Please print every record below exactly as written, leaving out the pictures.

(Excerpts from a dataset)
#####
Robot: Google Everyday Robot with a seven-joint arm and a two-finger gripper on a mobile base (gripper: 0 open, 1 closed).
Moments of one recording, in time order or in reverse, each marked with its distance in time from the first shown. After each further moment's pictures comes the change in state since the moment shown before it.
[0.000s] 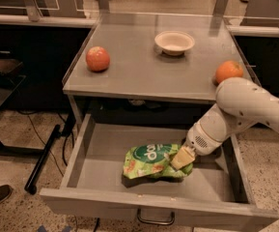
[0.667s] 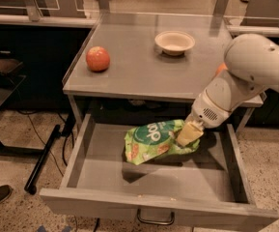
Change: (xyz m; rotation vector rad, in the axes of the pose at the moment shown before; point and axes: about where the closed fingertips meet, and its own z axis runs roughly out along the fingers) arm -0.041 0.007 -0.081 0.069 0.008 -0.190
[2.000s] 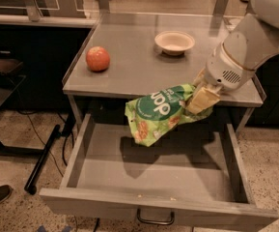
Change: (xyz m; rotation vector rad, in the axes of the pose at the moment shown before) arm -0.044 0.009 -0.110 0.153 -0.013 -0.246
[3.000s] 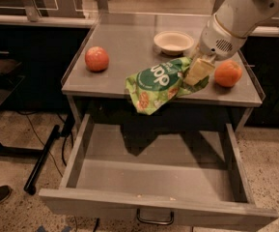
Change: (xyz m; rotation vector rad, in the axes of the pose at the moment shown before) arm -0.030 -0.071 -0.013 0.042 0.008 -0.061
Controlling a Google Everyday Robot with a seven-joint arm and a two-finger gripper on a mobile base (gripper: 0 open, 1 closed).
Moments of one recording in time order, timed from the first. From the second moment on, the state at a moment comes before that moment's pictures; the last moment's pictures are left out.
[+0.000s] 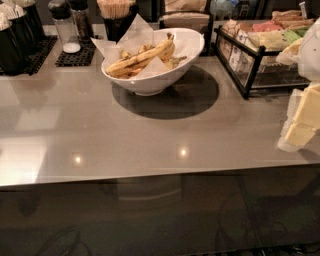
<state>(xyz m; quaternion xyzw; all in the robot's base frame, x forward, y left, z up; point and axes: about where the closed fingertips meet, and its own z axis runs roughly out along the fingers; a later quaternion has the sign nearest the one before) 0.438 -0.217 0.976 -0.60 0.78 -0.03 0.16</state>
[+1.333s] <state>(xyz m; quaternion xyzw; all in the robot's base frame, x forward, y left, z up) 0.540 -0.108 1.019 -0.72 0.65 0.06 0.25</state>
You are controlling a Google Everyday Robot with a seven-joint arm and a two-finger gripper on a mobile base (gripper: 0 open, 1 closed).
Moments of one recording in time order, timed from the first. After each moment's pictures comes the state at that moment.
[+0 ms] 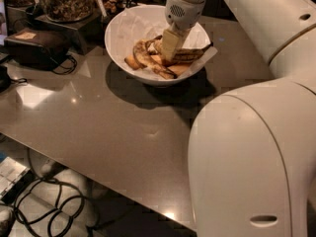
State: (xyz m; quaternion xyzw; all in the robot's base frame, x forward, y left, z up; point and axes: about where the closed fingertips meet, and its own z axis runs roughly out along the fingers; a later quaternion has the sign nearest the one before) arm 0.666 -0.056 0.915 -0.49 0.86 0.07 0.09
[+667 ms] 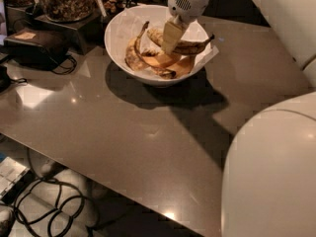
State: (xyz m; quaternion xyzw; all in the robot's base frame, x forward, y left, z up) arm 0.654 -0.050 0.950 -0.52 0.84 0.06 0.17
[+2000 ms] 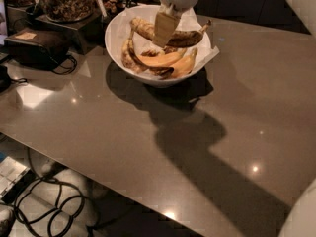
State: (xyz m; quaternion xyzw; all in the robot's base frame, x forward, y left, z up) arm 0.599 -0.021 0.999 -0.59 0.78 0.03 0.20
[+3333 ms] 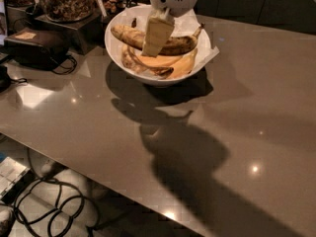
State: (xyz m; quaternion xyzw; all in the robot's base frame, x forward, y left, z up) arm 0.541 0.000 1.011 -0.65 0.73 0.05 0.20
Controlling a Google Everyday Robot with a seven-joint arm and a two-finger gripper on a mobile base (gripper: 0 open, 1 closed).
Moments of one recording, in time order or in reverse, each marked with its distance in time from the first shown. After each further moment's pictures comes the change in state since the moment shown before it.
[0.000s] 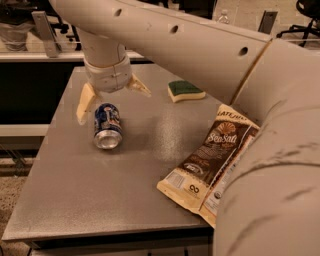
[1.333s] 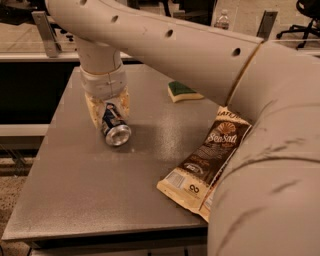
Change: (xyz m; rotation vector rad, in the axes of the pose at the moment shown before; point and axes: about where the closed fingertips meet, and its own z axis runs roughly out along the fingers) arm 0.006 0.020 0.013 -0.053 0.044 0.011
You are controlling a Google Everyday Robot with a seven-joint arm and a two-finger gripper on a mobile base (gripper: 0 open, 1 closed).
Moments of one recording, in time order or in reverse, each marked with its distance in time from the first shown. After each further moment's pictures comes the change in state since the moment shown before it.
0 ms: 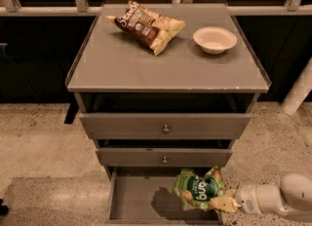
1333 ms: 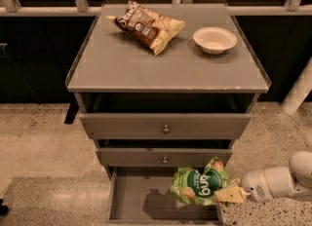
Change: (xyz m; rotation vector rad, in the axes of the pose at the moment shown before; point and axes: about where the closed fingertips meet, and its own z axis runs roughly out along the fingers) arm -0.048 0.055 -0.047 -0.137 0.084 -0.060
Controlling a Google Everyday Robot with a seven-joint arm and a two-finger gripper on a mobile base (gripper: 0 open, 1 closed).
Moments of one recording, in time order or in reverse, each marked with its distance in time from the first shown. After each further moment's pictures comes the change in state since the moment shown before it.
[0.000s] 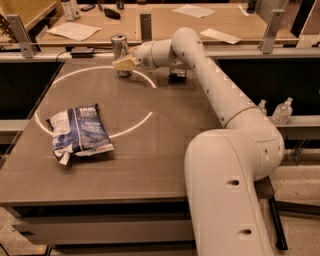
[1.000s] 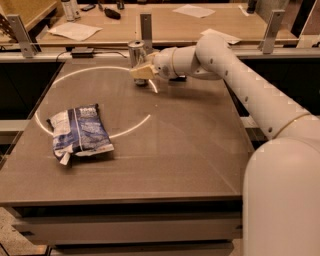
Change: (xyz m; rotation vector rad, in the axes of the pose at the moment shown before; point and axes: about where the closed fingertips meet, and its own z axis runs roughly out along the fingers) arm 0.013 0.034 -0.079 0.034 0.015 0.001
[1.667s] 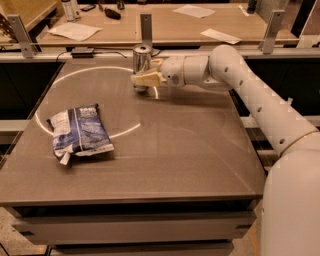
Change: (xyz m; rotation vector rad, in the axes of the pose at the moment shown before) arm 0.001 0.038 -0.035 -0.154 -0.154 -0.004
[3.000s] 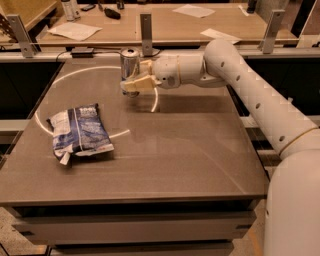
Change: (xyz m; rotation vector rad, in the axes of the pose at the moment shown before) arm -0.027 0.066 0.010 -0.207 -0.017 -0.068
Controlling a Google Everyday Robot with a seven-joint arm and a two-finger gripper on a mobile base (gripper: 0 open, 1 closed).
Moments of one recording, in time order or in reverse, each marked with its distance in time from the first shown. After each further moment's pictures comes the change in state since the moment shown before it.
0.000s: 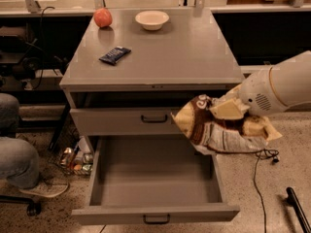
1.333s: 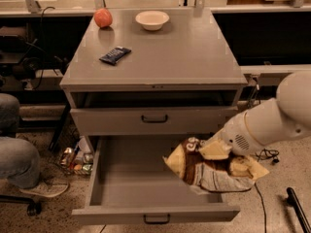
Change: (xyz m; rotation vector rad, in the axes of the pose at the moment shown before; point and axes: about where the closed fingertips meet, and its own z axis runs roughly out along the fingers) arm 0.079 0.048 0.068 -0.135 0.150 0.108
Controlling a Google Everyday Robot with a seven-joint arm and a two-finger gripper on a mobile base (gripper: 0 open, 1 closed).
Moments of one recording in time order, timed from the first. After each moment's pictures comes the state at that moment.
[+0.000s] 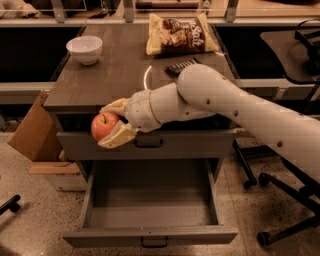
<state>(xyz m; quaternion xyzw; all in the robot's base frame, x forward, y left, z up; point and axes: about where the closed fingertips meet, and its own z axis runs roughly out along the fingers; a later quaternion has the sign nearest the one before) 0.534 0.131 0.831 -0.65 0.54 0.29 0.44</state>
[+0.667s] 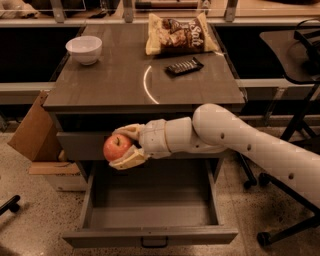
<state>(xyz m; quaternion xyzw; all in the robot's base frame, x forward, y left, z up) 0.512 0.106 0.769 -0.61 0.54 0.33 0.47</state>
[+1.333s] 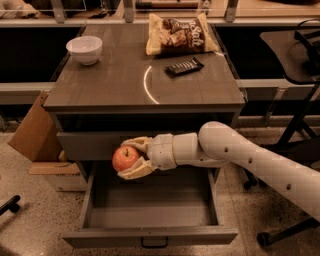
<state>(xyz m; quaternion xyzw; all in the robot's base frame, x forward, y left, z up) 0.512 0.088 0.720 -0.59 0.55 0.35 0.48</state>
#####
SOLUTION TO THE EXERCISE |
Robot: Google Everyday Robot with a seven-joint arm and a two-finger gripper on a mobile base (gripper: 0 open, 1 closed).
Moments of one recording, in time order or in reverse, each marked with its distance in time from the first shown. After each further moment's pictures comes the change in state since the moment shown before it.
[0.000s] 
[0.667s] 
Change: (xyz m; rotation vector rad, in the axes of the pose at the moment shown before; point and axes: about where the closed fingertips meet, and its own z axis runs roughly out along the fingers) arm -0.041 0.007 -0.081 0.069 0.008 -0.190
[2.000s] 
Change: (xyz m; rotation vector rad, in the axes of the pose at the moment shown before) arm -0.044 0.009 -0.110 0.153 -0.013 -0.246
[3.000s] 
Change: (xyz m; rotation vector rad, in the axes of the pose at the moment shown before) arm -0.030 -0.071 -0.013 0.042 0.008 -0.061
Controlling a Google Everyday Robot with a seven-joint arm and a two-finger gripper on a mobile base (gripper: 0 open, 1 closed).
Moments of one recording in time order, timed from the first. From the second moment on, the state at a moment comes before that moment's pictures; the last moment's pictures are left out.
[+0.000s] 
<state>(xyz m; quaternion xyzw; all in the robot's base frame, x forward, y left, z up; point and axes: about where the closed fingertips meet, and its own z axis runs roughly out along the fingers; a later quaternion has the sign nearest the one before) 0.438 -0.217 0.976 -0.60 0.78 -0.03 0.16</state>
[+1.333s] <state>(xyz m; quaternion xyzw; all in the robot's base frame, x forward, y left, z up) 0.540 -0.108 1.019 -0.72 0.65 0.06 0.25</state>
You are controlling a Google Everyday Robot with a seven-joint arm and a two-finger gripper on a mobile base (gripper: 0 open, 1 closed).
Moments of one recording in time order, timed from the first. After each moment's pictures comes the state at that moment.
[+0 ms] 
State: (xyz m; quaternion xyzw; all in the robot's base frame, x forward, y left, z up; point and axes: about where the closed fingertips meet, and its own z axis runs roughly out along the fingers; a later quaternion has the sign nearest the one before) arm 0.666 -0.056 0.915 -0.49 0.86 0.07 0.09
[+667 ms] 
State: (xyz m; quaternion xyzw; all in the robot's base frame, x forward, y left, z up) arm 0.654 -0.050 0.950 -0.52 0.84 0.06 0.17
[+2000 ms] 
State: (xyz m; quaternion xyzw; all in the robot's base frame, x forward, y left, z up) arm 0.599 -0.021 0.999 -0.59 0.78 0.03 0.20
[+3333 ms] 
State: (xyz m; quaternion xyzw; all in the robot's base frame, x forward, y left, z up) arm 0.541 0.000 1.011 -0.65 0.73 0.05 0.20
Controlling a Google Everyday Robot with a seven-joint arm and a two-finger gripper on a mobile base (gripper: 0 open, 1 closed).
Moments of one recording, in time order or in reverse, each marked with its distance in time from the first shown. After each further moment's pictures comes the change in state since the moment shown before it.
[0.000s] 
[1.333s] 
Change: (xyz m; rotation vector rad, in the axes of the pose at the moment shown before; point and axes: about where the closed fingertips meet, and its own z axis runs roughly out along the fingers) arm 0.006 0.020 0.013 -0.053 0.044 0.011
You are controlling a Google Everyday Robot with a seven-joint arm and a two-finger gripper on a mobile base (gripper: 0 open, 1 closed).
Moments of one recording, in time order or in reverse, each marked with its distance in time from the first shown. After each further moment's pictures comes the change in state since the moment shown before it.
0 ms: 
1333 ms: 
Change: (xyz m; rotation vector rad, in the axes of the pose at the moment shown before; point and axes: about where the closed fingertips meet, and its own z axis runs roughly out along the fingers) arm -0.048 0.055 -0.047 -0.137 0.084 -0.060
Controlling a Google Everyday Robot with a seven-joint arm and a two-finger gripper on a mobile base (gripper: 0 open, 1 closed).
Moments of one recording, in time order or in reverse, each marked with its distance in time from the first shown. After each further moment's pictures comes the change in state since the moment shown before it.
[0.000s] 
[1.000s] 
Change: (xyz m; rotation vector rad, in the axes of the pose at the moment shown before; point and axes: about where the closed fingertips meet, and its own z axis runs roughly out along the fingers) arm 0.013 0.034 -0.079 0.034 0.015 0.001
[1.667s] 
Change: (xyz m; rotation vector rad, in the axes of the pose at the moment shown before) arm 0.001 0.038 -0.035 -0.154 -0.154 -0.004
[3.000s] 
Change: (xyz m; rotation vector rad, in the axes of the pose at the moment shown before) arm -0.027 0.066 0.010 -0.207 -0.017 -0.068
Controlling a Google Everyday Robot with a seven-joint arm and a two-finger gripper on a mobile base (gripper: 0 open, 1 closed).
Moments of one recording, in time order or in reverse, each marked with its distance in time from the first shown. After each further moment's pictures comes the change in state since the moment shown before it.
0.000s: 
1.333s: 
Change: (xyz m; rotation vector rad, in the axes of the pose at the moment shown before; point and axes: about where the closed fingertips meet, and its own z axis runs roughly out along the fingers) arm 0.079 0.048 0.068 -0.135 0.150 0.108
Controlling a Google Everyday Robot with a seven-joint arm and a two-finger gripper on a mobile base (gripper: 0 open, 1 closed).
Moments of one recording in time order, timed from the first. After each moment's pictures comes the state at that moment.
[+0.000s] 
<state>(xyz m; quaternion xyzw; all in the robot's base frame, x forward, y left, z up; point and axes: about where the closed fingertips meet, and its own z axis runs roughly out along the fingers; a later quaternion has the sign nearest the one before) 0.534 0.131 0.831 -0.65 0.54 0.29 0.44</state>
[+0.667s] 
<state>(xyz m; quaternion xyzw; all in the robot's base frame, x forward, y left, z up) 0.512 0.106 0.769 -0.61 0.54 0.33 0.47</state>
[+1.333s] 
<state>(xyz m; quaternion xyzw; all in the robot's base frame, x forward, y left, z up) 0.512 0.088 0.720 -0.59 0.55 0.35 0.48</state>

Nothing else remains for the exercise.